School of Computer Science and Engineering, Nanjing University of Science and Technology, Xiaolingwei 200, Nanjing 210094, China.
J Comput Chem. 2013 Apr 30;34(11):974-85. doi: 10.1002/jcc.23219. Epub 2013 Jan 3.
Understanding the interactions between proteins and ligands is critical for protein function annotations and drug discovery. We report a new sequence-based template-free predictor (TargetATPsite) to identify the Adenosine-5'-triphosphate (ATP) binding sites with machine-learning approaches. Two steps are implemented in TargetATPsite: binding residues and pockets predictions, respectively. To predict the binding residues, a novel image sparse representation technique is proposed to encode residue evolution information treated as the input features. An ensemble classifier constructed based on support vector machines (SVM) from multiple random under-samplings is used as the prediction model, which is effective for dealing with imbalance phenomenon between the positive and negative training samples. Compared with the existing ATP-specific sequence-based predictors, TargetATPsite is featured by the second step of possessing the capability of further identifying the binding pockets from the predicted binding residues through a spatial clustering algorithm. Experimental results on three benchmark datasets demonstrate the efficacy of TargetATPsite.

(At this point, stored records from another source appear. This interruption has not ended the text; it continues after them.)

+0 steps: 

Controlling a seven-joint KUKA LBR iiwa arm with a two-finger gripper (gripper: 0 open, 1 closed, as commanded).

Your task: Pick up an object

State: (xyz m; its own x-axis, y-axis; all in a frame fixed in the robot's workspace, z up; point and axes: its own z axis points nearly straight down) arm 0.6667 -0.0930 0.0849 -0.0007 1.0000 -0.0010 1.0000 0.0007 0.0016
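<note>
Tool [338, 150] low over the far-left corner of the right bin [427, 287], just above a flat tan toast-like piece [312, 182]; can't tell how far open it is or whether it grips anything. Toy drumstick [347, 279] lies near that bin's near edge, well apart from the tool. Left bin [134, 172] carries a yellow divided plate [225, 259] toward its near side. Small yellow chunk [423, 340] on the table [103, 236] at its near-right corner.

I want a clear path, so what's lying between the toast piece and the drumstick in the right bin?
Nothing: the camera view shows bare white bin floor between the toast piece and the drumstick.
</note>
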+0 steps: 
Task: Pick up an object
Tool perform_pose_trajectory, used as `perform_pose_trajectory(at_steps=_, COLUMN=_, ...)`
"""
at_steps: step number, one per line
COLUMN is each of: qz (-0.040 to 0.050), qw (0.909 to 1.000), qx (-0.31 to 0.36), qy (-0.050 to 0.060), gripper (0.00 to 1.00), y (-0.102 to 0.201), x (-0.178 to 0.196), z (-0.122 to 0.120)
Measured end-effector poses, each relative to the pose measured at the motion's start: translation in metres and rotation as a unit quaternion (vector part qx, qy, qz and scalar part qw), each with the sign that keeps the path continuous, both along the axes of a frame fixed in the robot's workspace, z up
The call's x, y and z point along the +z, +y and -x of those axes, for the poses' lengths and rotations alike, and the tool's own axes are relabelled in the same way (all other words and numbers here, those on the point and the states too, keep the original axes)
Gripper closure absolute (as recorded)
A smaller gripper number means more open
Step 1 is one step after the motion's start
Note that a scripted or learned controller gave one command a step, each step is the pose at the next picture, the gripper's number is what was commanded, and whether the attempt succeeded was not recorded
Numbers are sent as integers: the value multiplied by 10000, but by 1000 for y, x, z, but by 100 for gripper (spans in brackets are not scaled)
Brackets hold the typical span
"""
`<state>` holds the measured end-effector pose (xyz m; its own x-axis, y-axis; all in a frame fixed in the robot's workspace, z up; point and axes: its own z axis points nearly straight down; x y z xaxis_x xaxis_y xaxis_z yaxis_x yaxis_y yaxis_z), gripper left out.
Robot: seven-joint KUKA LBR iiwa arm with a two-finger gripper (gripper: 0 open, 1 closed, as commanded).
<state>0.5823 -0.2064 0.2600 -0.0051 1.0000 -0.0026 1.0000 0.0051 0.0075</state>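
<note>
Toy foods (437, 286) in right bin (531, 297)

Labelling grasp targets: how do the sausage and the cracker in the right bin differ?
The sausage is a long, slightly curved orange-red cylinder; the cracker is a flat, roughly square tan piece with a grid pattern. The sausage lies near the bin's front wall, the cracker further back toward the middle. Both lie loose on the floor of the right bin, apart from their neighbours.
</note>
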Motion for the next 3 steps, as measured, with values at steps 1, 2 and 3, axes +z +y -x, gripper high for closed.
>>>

了解蛋白质和配体之间的相互作用对于蛋白质功能注释和药物发现至关重要。我们报告了一种新的基于序列的无模板预测器(TargetATPsite),该预测器采用机器学习方法来识别腺苷-5'-三磷酸(ATP)结合位点。TargetATPsite 包括两个步骤:分别是结合残基和口袋预测。为了预测结合残基,我们提出了一种新的图像稀疏表示技术,将残基进化信息作为输入特征进行编码。基于支持向量机(SVM)的集成分类器从多个随机欠采样中构建,用作预测模型,这对于处理正负训练样本之间的不平衡现象非常有效。与现有的基于 ATP 的序列预测器相比,TargetATPsite 的特点在于第二步具有通过空间聚类算法从预测的结合残基中进一步识别结合口袋的能力。在三个基准数据集上的实验结果证明了 TargetATPsite 的有效性。